TASK DIRECTIONS
Copy out the listing below exactly, please, and skip any pictures.
··········
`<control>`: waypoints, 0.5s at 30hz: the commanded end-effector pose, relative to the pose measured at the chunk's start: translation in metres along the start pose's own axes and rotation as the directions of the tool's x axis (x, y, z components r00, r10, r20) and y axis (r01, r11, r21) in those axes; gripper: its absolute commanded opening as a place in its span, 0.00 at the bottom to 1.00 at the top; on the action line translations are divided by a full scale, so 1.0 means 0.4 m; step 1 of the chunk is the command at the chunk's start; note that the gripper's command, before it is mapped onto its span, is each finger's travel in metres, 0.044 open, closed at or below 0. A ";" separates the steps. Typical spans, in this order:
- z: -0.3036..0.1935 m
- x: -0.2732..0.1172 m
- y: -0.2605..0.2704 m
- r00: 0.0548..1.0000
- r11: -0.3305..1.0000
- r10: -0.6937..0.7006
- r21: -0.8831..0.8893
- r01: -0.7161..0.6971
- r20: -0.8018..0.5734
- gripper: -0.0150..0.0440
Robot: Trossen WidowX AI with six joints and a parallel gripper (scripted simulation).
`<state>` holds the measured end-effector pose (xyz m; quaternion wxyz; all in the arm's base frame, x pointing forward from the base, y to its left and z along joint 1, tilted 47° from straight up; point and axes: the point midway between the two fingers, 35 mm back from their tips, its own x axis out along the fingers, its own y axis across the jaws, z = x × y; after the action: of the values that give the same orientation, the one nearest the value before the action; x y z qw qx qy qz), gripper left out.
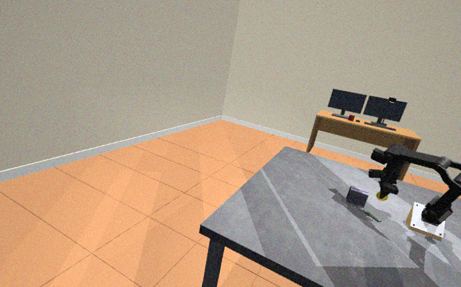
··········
RESPONSE TO THIS EXERCISE
`<control>`: waypoints, 0.5s at 30hz: the commanded end-effector pose, relative to the pose measured at the chunk's start: translation in metres along the start pose's own axes and rotation as the directions of the tool's x axis (x, y, z components r00, r10, r20) and y axis (r01, r11, r21) in those axes; gripper: its absolute commanded opening as a place in its span, 0.00 at the bottom to 1.00 at the top; on the action line translations are divided by a full scale, so 1.0 means 0.4 m; step 1 of the chunk is the command at the chunk's start; note that the gripper's command, before it is mapped onto its span, is each finger's travel in metres, 0.044 open, closed at or below 0. A ";" separates the steps. Typical spans, in this order:
- z: -0.3036..0.1935 m
- x: -0.2732..0.1172 m
- y: -0.2605..0.2704 m
- r00: 0.0548..1.0000
- r11: -0.3305..1.0000
- r10: -0.6937..0.7006
- r21: -0.8831..0.8893
- r01: -0.7161..0.6971
- r20: -0.8018..0.5734
- gripper: -0.0150..0.0440
Robot: Trossen WidowX AI with six joints and a parallel gripper (scripted simulation).
`<state>` holds the measured end-effector pose (xyz m; quaternion wxyz; all in the arm's base frame, x pointing forward from the base, y to its left and z along joint 1, tilted 47° from straight up; point and axes: the point midway between the two fingers, 35 mm back from their tips, its own x axis out along the fingers, its own y axis across the jaws, z = x × y; after the action: of the values that give the same orientation, the one nearest the value before the action; x y z qw qx qy qz), gripper left out.

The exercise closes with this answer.